Northern Cricket Union
NCU Facebook Page
Cricket Squares - Autumn Renovation Guidelines
September and October will be a busy month for Cricket Groundsmen with thoughts of getting organised to carry out renovation work on the square. The success of any renovation work is generally down to good preparation and timing and getting it done as soon as the season ends. If you do decide to use external contractors to carry out your renovations, ensure they have the relevant experience and machinery to do the job.
The weather will be the most important element when carrying out end of season renovations. You do not want to be topdressing when inclement weather is about because once the soil gets wet, it becomes very difficult to spread.
Timing of operations
Preparing surfaces for renovation
When you finish scarifying and have lifted the debris, cut the square several times in different directions to remove any remaining debris.

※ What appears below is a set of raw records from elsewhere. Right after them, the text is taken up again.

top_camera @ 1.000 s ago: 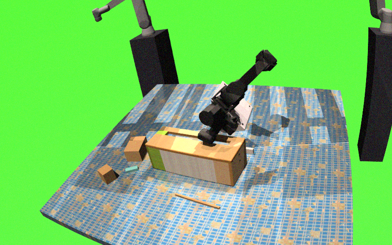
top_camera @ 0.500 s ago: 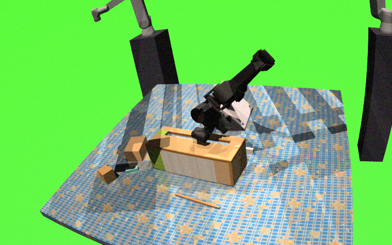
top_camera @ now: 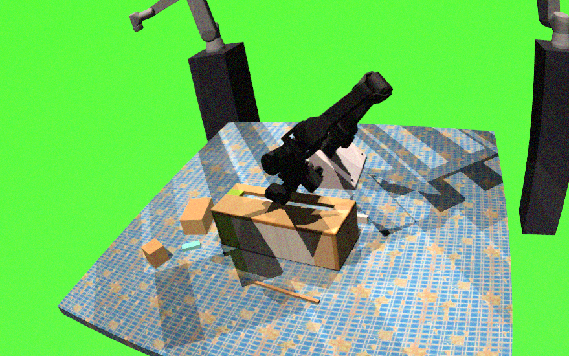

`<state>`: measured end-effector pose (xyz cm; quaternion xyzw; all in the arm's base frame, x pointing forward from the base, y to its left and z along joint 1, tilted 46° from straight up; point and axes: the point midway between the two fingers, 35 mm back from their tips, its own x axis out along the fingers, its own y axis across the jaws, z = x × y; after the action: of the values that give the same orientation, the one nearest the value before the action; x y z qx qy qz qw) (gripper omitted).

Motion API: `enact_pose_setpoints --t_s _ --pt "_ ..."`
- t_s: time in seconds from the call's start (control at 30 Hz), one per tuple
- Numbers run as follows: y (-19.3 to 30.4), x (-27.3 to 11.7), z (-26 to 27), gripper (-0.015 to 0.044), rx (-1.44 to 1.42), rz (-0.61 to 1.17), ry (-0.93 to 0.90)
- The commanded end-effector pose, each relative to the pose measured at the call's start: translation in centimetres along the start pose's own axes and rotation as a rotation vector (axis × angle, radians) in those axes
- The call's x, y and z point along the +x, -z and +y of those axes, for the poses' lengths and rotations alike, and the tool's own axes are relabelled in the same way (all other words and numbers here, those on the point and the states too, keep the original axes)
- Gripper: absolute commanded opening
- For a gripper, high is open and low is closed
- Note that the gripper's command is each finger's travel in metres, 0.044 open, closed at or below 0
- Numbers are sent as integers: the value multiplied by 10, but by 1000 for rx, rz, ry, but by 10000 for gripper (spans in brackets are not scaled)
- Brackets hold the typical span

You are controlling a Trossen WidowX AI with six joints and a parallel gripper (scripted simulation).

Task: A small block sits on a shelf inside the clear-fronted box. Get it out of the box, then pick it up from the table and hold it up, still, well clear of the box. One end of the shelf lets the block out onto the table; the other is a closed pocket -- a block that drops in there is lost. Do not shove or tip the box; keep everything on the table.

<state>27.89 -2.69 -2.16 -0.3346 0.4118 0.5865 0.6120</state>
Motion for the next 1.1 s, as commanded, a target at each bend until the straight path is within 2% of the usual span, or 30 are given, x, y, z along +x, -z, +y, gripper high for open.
enact_pose_setpoints --t_s 0.0,1.07 --pt "10 5 1 400 1 4 -6" --pt "94 34 2 400 0 9 -5"
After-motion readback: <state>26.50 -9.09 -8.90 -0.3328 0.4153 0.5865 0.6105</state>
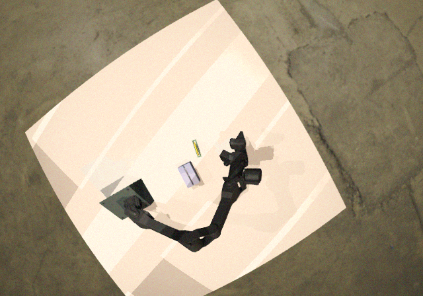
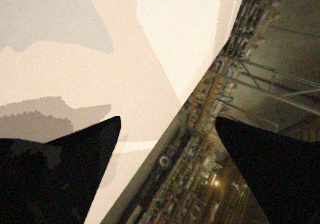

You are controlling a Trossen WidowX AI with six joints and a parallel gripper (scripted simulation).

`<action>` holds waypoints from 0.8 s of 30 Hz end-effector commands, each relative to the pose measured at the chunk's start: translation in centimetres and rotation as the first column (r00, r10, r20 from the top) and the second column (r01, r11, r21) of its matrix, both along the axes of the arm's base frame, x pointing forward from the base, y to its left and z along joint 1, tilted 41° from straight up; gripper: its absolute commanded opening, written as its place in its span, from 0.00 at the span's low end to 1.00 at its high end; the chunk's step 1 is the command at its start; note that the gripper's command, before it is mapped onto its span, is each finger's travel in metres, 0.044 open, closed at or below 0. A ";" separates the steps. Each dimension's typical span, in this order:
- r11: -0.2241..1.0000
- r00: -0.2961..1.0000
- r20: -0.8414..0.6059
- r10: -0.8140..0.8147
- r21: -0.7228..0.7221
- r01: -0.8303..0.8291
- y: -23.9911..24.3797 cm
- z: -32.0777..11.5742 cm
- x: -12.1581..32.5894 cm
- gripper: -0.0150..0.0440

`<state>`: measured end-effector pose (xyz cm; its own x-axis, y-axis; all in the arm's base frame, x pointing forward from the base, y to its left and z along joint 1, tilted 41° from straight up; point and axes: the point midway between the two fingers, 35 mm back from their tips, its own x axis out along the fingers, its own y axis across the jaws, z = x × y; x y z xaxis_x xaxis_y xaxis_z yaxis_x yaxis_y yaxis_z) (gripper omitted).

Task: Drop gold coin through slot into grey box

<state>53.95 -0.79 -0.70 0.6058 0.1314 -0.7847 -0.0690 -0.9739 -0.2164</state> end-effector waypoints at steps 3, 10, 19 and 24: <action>0.993 0.990 -0.086 -0.112 0.038 0.115 1.2 -0.9 -1.0 0.80; 0.773 0.716 -0.356 -0.601 -0.029 0.634 5.6 -3.6 -7.0 0.53; 0.203 0.174 -0.162 -0.971 -0.185 0.962 8.4 -2.5 -15.3 0.53; -0.010 -0.008 0.015 -1.000 -0.098 0.995 9.2 -0.9 -18.0 0.53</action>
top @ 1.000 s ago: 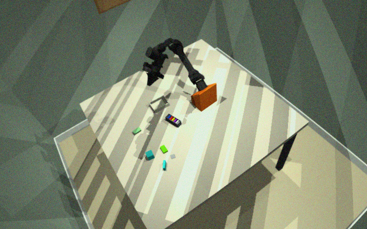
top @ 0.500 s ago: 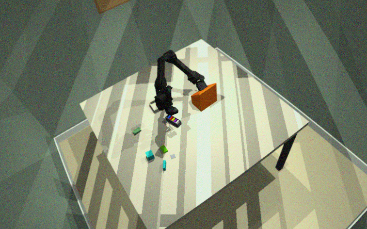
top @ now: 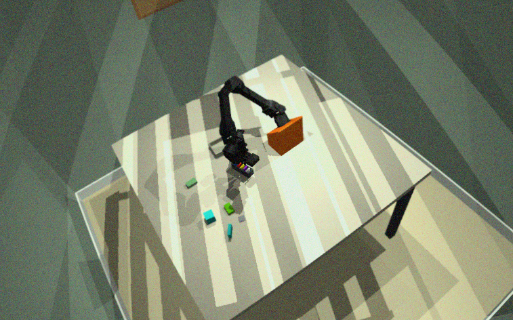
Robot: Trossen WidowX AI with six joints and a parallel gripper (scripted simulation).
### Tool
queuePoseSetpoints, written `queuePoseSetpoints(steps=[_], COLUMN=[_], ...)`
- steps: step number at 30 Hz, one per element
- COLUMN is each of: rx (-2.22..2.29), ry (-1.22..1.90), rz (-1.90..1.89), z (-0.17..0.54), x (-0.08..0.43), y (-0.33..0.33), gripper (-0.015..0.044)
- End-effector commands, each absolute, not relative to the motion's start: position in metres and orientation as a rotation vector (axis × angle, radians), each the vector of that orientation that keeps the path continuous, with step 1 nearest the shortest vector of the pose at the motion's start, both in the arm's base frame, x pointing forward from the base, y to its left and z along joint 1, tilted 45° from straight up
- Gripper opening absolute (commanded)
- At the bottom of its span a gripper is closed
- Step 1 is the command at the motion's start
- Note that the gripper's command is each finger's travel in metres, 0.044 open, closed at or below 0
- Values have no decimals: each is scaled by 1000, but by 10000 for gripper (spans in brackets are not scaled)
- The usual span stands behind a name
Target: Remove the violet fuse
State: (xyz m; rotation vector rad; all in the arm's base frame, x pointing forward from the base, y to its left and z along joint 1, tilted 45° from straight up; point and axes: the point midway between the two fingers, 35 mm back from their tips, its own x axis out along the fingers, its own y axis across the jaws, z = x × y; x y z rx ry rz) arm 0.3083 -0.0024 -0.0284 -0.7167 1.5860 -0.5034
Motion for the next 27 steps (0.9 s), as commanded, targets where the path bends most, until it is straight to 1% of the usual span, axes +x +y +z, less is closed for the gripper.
queuePoseSetpoints(steps=[1,27], rx=[-720,-721], ry=[1587,1587], rz=[-498,-499], z=[-31,-49], x=[309,309], y=[-4,-22], gripper=[74,74])
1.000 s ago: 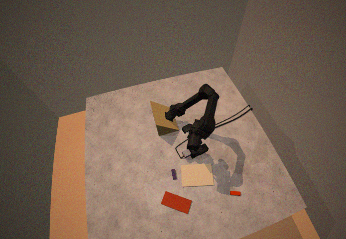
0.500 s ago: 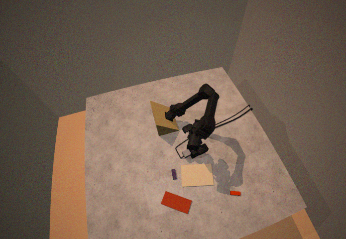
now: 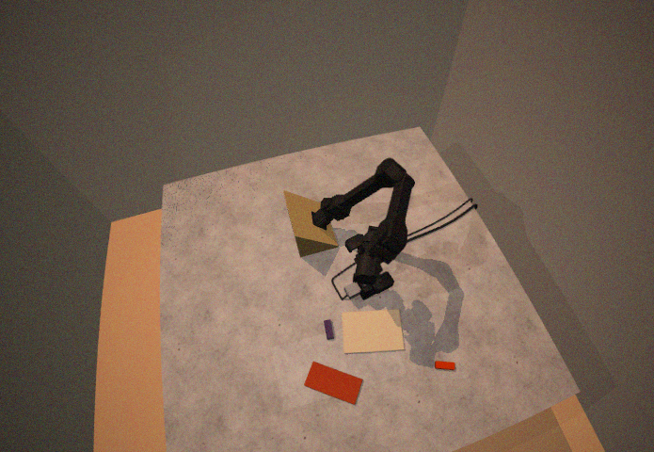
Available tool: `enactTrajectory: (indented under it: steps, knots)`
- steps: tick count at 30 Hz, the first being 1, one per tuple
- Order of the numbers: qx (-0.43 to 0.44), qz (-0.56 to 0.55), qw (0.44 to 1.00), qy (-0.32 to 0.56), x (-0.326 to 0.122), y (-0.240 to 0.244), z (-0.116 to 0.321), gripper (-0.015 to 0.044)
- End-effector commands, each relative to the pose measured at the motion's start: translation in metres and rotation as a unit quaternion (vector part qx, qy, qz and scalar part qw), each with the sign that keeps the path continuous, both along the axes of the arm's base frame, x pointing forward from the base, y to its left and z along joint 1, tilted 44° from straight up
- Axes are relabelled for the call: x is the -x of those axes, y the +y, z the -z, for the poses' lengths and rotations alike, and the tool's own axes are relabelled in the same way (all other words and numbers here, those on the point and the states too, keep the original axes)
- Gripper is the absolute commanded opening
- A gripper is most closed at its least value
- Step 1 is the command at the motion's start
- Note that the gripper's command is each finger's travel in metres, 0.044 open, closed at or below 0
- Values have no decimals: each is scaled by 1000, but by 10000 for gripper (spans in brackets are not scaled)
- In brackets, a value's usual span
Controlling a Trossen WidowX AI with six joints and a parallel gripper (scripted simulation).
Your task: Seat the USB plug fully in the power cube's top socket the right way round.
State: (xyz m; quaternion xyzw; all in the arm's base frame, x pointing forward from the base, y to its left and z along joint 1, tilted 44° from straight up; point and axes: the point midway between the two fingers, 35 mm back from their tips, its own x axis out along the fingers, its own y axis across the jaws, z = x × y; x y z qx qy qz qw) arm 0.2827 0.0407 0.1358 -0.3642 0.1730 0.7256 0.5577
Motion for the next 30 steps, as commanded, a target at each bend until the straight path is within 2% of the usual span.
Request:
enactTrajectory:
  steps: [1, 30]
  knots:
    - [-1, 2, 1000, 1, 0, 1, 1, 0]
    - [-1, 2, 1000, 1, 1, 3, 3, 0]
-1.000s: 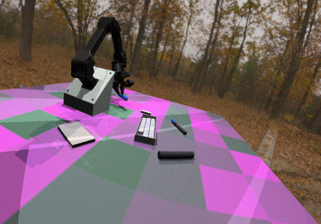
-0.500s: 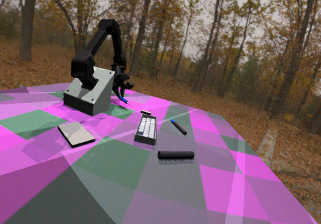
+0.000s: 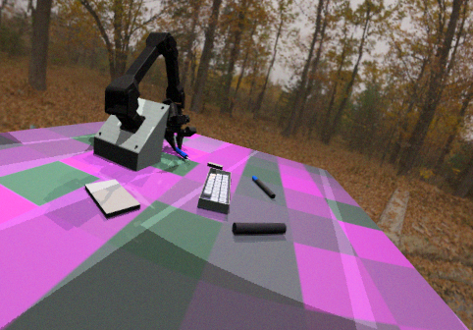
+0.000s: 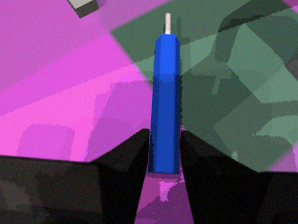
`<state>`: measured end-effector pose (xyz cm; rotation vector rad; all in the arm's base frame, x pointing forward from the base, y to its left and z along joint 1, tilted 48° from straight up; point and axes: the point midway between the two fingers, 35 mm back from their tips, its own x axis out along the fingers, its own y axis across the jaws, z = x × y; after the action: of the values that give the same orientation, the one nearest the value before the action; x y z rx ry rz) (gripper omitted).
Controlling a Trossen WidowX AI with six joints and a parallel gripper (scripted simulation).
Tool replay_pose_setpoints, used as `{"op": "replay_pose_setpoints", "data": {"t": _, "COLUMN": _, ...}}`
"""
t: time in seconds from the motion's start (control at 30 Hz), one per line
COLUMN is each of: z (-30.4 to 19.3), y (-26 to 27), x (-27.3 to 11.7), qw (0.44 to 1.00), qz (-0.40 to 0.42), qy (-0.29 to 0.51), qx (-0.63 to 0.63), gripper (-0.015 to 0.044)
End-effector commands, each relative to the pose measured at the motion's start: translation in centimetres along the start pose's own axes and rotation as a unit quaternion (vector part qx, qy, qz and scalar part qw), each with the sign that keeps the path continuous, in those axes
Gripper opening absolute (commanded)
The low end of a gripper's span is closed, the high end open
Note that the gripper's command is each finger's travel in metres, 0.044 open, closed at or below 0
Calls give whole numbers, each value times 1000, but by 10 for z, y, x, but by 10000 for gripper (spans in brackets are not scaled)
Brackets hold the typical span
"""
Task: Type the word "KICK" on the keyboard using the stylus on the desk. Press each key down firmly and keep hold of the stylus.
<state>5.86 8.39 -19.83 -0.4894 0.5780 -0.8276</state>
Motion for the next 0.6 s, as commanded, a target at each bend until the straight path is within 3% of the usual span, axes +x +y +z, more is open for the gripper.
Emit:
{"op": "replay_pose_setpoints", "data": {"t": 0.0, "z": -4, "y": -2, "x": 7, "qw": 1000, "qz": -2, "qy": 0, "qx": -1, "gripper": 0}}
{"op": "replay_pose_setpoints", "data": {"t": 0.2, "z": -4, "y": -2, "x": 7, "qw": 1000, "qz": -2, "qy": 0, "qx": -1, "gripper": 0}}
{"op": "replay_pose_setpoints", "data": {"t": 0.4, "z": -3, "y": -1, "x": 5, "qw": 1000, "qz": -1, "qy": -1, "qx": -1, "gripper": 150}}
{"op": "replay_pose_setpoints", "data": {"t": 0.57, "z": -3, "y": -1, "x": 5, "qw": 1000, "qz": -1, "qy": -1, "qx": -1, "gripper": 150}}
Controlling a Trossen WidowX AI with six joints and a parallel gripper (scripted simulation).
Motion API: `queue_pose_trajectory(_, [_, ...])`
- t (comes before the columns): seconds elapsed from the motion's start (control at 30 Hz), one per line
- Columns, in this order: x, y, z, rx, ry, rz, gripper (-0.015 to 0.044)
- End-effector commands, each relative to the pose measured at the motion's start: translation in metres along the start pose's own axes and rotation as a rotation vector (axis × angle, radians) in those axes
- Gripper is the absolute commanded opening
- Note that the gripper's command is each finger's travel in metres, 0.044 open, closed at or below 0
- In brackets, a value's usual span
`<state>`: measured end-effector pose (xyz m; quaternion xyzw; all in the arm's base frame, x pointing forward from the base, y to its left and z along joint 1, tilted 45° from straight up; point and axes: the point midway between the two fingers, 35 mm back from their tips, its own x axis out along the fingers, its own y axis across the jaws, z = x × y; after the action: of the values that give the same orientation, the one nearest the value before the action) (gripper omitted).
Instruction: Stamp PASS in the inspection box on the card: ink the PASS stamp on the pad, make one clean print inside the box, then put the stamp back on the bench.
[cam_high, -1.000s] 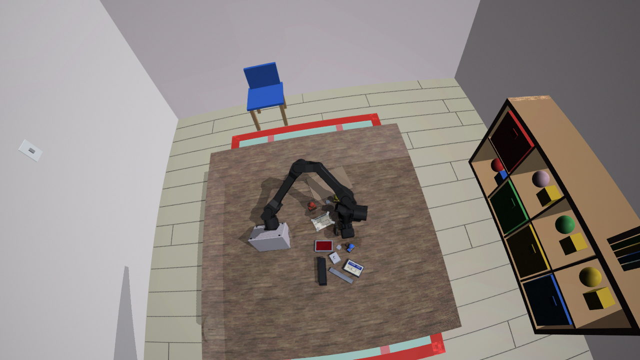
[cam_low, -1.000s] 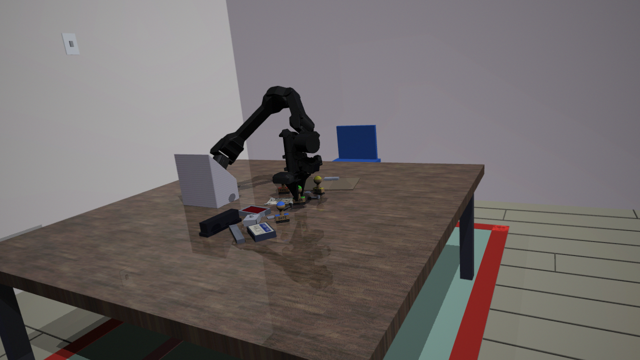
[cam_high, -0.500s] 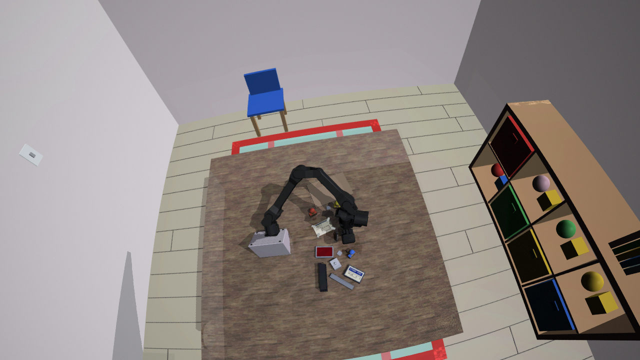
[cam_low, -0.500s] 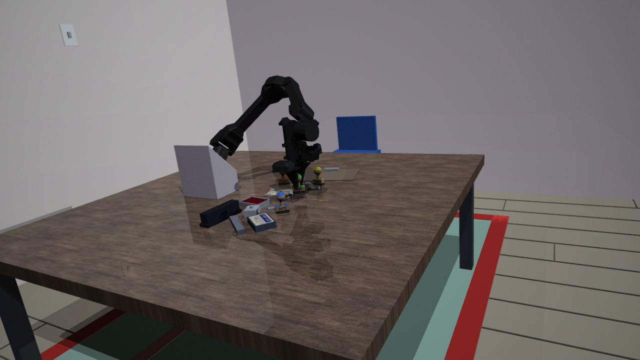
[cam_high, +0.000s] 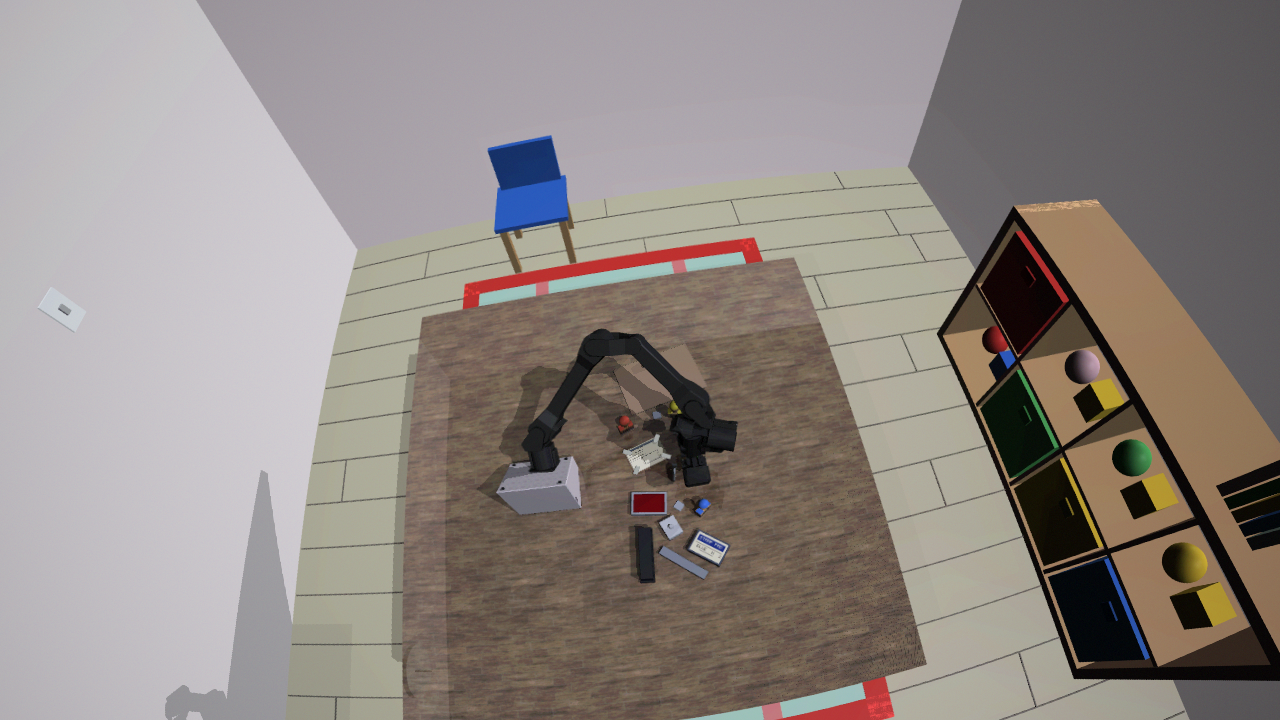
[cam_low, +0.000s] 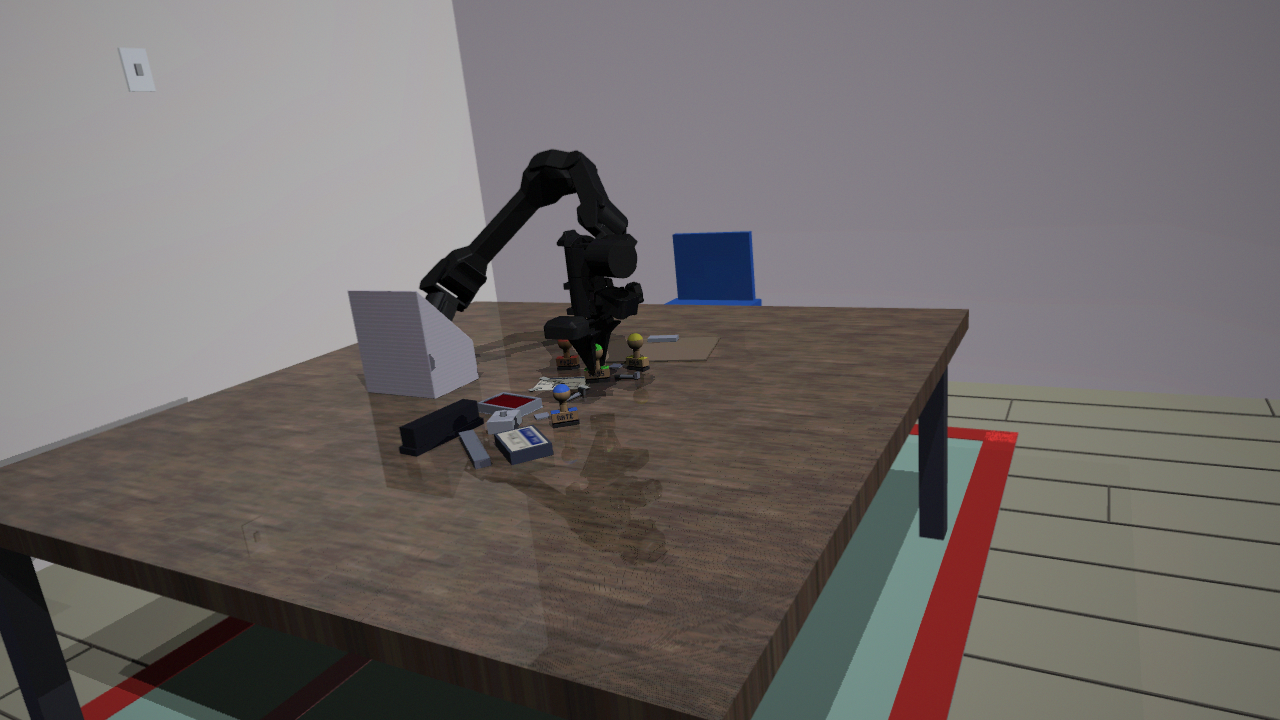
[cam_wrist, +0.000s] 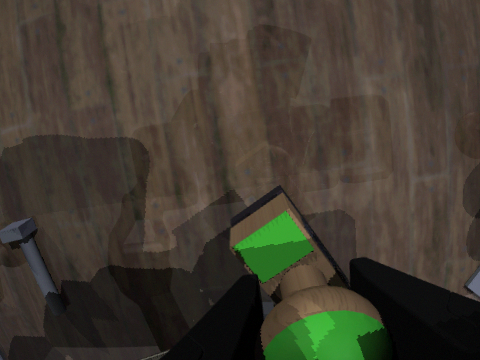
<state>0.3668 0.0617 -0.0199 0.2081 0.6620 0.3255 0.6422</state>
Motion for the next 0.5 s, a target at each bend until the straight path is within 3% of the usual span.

Lastly, you should then brush the entire square to ensure you are left with a totally clean surface. The channels you will leave from scarifying will provide a seed bed.
Once scarification is completed you should apply the grass seed. Most groundsmen will do this by hand. Ensure that you get as even a spread as possible. There are many varieties of seed available and I would recommend that you ask your supplier what you should use on your square. Next you apply the soil. There are many soil suppliers who can offer advice on what to use. I would recommend you use a loam with a 27% - 32% clay content. Do not use a cricket wicket dressing that has a lower clay content.
Spreading of the materials can be achieved by several methods such as a drop action top spreader, by hand using a shovel and a barrow or by emptying bags of soil on each wicket. It is essential that the spreading of the loam is carried out when dry conditions prevail. The amount of loam required for each square will be dictated by the severity of the renovations and how big the square is (number of pitches on the square). Loam materials are generally supplied in 25kg bags, most club groundsmen usually spread between 5-6 bags of loam per pitch.
Do one pitch at a time and once the loam is spread on the pitch use a lute or drag brush/mat to restore the level. When all pitches are completed use the drag mat /brush to level the entire square. After top dressing and seeding, if it does not rain for 3 - 4 days, you may be required to water the square. The seed will germinate over a period of 10 - 14 days and once the sward is well established, roughly between 3 to 4 weeks after germination, you should cut your square to the height of 1 inch.
3 – 4 weeks after seeding
6 – 7 weeks after seeding
You may need to cut your square again in November depending on the growth. You should also fertilise the square at this stage to help it through the autumn/winter period. Apply a low Nitrogen (N) fertiliser product, something with a mix of 5:5:15.NPK. You should fertilise again in January/February to ensure that the grass remains healthy. Do not fertilise when frost is prevalent as this will damage the grass.
Between November and early March, AERATION IS ESSENTIAL to relieve compaction and encourage root development. Use a solid tine spiker every 4 – 6 weeks and try to spike to a depth of 4 inches.
Depending on the growth of your sward during the winter, you may need to cut your square again, keeping it at a height of 1 inch.
Towards the mid/end of March, apply a fertiliser with a higher level of Nitrogen (9% - 12%). You may need to use a fertilise that that has Iron in it as this will kill any moss that may have appeared during the winter months. The higher level of Nitrogen will increase the sward of grass which is essential to make good wickets.